Justifying IT investment 4: summary

By Andrew Clifford

You can justify any IT investment by measuring where you are now, modelling the benefits of making improvements, and putting an overall value on running your IT well. This seemingly simplistic approach is an effective IT management tool.

Over the past three weeks I have covered an approach for estimating the financial value of purely IT investments, often known as IT infrastructure. This method involves:

  • Using system governance to capture IT management objectives, translate these to measurable criteria, and score existing systems to get a baseline.
  • Using a model which calculates costs from the volume of IT, its relative difficulty, and unit cost.
  • Calibrating the model by estimating what reduction in IT costs you would get if you met all your objectives perfectly.

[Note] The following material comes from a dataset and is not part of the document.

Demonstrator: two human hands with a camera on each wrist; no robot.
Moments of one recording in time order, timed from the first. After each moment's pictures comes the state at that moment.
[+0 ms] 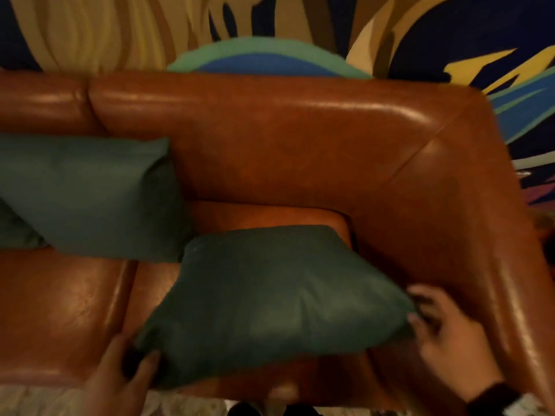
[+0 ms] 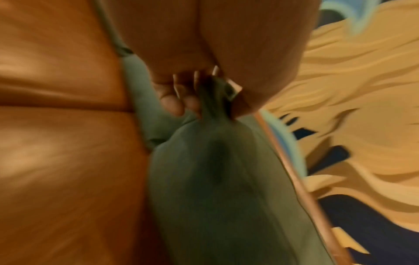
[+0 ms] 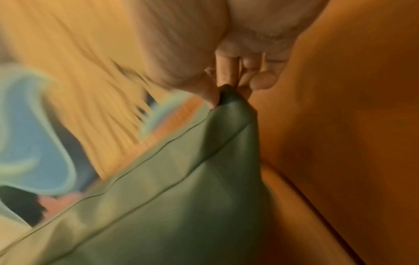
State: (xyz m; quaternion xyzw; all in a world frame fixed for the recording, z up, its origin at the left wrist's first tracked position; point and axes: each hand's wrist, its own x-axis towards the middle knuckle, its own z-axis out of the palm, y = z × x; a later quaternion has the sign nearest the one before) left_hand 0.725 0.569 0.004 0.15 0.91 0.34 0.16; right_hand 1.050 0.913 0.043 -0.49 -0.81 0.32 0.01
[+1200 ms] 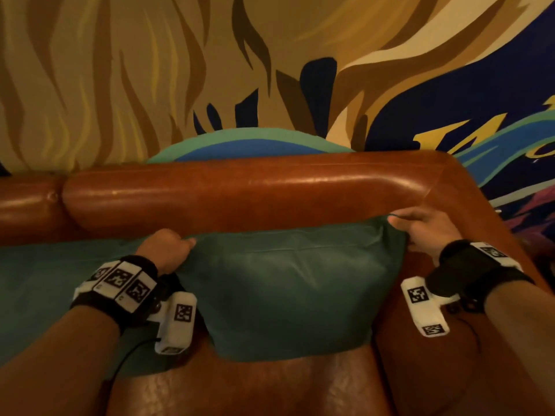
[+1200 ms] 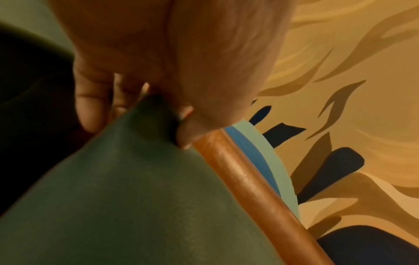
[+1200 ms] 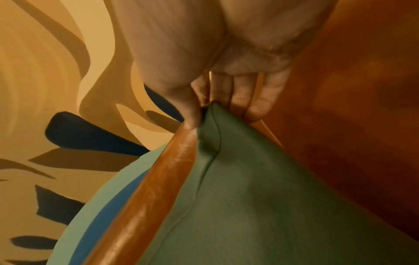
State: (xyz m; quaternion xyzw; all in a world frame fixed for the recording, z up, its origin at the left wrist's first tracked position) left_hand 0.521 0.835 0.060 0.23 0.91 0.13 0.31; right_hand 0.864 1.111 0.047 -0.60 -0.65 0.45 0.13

This lets you translate any IT change into a financial benefit, which you can use as the basis for justification.

This methods works because it does not look at individual changes in isolation.

When considered in isolation, it is almost impossible to answer the question "What's the benefit of an Oracle upgrade?" But it is much easier to answer the questions: "What value do we put on good IT management?" and "To what extent does keeping on current versions help IT management?" and "How much would an Oracle upgrade help us keep on current versions?" Breaking the question down lets us base the justification on the value of good IT management in general, without being dragged into specific technical details.

To summarise, this approach to justifying IT investment:

  • Estimates the financial benefit of IT investments. It shows which investments are worthwhile, and which are not. It allows purely IT investments to be compared with other business investments.
  • Provides a balanced view, across all systems and all IT management objectives.
  • Indicates which changes need to be made to which systems to achieve the predicted return. It shows (and can track) the required follow through.
  • Provides an auditable, repeatable process.
  • Can be fine tuned, by varying the basket of criteria used to calculate scores, and by varying figures for unit cost and difficulty.
  • Is flexible enough to be used for real-world scenarios, such as modelling the benefit of upgrades at the same time as an increase in the number of systems.

You can not be sure that an individual investment will pay back. A lot of IT investment is a bet, that by spending money now you will not have to spend more money later. But overall we know that there is a value to managing IT well. This method helps you translate the overall value into a benefit case for individual investments. Where investment is a bet, this method tells you the odds.

The method is not perfect, but it is understandable, rational, and directionally correct. It is far superior to waiting for disasters to happen. It is more honest than tacking IT infrastructure investment onto business projects. It allows IT to present a case for the work we know needs to be done, but can not otherwise make a case to do. It gives us the tool we need to manage our IT proactively, and to stop it slipping into unsupportable legacy.